RECORDS TO USE ▸
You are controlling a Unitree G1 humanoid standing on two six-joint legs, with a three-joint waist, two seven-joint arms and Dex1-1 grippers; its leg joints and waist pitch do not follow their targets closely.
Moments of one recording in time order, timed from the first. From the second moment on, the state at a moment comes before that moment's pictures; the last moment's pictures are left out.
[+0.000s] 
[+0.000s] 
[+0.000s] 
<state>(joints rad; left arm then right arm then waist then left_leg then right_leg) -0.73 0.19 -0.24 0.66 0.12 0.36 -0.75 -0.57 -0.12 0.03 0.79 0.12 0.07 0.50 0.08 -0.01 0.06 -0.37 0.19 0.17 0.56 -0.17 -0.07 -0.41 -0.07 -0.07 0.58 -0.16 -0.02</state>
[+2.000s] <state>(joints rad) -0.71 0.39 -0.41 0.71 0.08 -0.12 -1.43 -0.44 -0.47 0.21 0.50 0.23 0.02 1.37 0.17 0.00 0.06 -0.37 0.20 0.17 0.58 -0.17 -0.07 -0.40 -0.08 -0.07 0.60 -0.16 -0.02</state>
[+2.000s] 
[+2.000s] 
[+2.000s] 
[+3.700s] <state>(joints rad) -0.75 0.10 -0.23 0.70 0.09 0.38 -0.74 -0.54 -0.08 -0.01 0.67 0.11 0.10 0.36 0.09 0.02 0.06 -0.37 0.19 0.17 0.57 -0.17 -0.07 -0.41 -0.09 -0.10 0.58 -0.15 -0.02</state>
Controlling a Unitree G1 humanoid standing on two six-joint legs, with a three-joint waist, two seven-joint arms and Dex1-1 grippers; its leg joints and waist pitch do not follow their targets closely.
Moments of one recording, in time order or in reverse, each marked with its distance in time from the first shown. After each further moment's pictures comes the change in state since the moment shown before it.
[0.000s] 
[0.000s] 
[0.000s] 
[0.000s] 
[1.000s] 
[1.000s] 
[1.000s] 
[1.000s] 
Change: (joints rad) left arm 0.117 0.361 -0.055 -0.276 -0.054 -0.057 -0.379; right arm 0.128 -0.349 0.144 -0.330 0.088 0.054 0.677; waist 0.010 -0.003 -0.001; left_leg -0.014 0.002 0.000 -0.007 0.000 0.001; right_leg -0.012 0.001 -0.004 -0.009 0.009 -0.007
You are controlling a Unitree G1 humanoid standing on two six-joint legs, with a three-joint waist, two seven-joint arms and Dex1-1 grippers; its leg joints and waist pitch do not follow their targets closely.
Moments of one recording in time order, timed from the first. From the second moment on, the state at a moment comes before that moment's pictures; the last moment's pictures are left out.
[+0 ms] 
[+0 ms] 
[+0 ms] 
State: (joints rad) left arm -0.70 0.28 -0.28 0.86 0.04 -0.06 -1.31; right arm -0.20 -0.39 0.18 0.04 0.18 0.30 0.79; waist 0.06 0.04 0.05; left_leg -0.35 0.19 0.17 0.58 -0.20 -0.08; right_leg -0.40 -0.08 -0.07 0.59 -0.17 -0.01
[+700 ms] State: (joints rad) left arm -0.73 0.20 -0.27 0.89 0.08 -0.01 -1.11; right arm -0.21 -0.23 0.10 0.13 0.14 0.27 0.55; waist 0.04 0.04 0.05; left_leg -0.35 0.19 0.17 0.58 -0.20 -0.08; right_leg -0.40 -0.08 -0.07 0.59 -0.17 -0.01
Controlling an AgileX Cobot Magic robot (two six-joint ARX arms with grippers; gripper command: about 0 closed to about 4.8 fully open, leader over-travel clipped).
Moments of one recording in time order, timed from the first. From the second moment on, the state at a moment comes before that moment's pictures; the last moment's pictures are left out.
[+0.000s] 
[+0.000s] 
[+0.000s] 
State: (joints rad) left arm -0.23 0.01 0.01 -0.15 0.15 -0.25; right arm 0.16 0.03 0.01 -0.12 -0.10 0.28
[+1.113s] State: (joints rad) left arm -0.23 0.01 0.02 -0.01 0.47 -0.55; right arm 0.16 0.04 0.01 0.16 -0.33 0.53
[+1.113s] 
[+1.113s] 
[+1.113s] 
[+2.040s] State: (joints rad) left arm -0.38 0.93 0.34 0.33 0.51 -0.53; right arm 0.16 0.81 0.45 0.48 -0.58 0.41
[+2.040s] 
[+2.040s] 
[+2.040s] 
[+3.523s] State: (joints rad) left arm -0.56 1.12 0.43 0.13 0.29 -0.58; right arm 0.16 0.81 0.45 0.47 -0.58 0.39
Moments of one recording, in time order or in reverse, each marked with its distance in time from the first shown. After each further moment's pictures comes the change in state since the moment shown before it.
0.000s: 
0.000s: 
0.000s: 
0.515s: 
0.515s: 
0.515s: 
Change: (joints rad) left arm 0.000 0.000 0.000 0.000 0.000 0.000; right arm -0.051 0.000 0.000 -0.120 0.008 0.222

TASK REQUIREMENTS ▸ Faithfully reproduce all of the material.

RESULT ▸
You are controlling a Unitree G1 humanoid standing on two six-joint legs, with a three-joint waist, two seven-joint arms and Dex1-1 grippers; its leg joints and waist pitch do not follow their targets closely.
Moments of one recording in time order, timed from the first. From the second moment on, the state at a moment comes before that moment's pictures; the last moment's pictures are left out.
[+0.000s] 
[+0.000s] 
[+0.000s] 
<state>(joints rad; left arm then right arm then waist then left_leg then right_leg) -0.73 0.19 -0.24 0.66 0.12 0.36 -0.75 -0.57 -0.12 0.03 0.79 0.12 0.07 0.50 0.08 -0.01 0.06 -0.37 0.19 0.17 0.56 -0.17 -0.07 -0.41 -0.07 -0.07 0.58 -0.16 -0.02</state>
[+2.000s] <state>(joints rad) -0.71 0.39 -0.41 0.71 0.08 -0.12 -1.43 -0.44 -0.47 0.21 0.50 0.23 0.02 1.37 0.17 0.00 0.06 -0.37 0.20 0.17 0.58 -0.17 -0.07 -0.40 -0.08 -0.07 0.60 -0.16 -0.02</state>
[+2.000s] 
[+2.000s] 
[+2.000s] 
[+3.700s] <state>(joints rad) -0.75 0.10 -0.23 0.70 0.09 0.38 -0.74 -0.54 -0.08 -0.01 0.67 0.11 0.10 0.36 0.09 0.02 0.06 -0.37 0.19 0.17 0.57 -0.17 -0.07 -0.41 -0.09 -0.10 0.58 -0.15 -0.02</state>
Controlling a Unitree G1 humanoid standing on two six-joint legs, with a three-joint waist, two seven-joint arms and Dex1-1 grippers; its leg joints and waist pitch do not follow their targets closely.
Moments of one recording, in time order or in reverse, each marked with its distance in time from the first shown. After each further moment's pictures comes the change in state since the moment shown before it.
[0.000s] 
[0.000s] 
[0.000s] 
[0.000s] 
[1.000s] 
[1.000s] 
[1.000s] 
[1.000s] 
Change: (joints rad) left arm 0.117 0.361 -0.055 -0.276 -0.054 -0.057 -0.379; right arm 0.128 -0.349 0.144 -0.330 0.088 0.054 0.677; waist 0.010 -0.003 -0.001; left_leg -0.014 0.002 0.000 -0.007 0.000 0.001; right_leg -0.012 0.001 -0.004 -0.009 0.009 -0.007
You are controlling a Unitree G1 humanoid standing on two six-joint legs, with a three-joint waist, two seven-joint arms and Dex1-1 grippers; its leg joints and waist pitch do not follow their targets closely.
Moments of one recording in time order, timed from the first. From the second moment on, the state at a moment comes before that moment's pictures; the last moment's pictures are left out.
[+0 ms] 
[+0 ms] 
[+0 ms] 
State: (joints rad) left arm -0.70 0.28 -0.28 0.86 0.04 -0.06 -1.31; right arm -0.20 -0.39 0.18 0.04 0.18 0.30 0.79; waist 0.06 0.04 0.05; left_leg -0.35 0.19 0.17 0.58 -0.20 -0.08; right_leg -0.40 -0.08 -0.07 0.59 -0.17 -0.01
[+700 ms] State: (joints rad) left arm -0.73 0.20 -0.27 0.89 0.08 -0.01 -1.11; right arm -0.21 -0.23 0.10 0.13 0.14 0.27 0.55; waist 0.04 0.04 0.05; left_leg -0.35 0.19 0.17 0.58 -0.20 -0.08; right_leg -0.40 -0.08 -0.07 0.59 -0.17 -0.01
Controlling an AgileX Cobot Magic robot (two six-joint ARX arms with grippers; gripper command: about 0 closed to about 4.8 fully open, leader over-travel clipped).
Moments of one recording in time order, timed from the first. From the second moment on, the state at a moment comes before that moment's pictures; the last moment's pictures are left out.
[+0.000s] 
[+0.000s] 
[+0.000s] 
State: (joints rad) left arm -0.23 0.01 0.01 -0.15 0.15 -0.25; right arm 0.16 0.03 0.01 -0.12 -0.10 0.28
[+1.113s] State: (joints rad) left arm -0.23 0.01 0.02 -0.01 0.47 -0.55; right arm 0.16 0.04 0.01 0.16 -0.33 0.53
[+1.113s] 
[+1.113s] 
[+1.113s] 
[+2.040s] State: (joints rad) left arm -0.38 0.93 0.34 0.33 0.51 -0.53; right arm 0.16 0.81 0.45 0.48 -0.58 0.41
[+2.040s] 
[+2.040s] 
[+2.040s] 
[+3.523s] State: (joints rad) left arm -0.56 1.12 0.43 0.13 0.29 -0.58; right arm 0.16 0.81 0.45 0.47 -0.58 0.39
Moments of one recording, in time order or in reverse, each marked with its distance in time from the first shown. After each further moment's pictures comes the change in state since the moment shown before it.
0.000s: 
0.000s: 
0.000s: 
0.515s: 
0.515s: 
0.515s: 
Change: (joints rad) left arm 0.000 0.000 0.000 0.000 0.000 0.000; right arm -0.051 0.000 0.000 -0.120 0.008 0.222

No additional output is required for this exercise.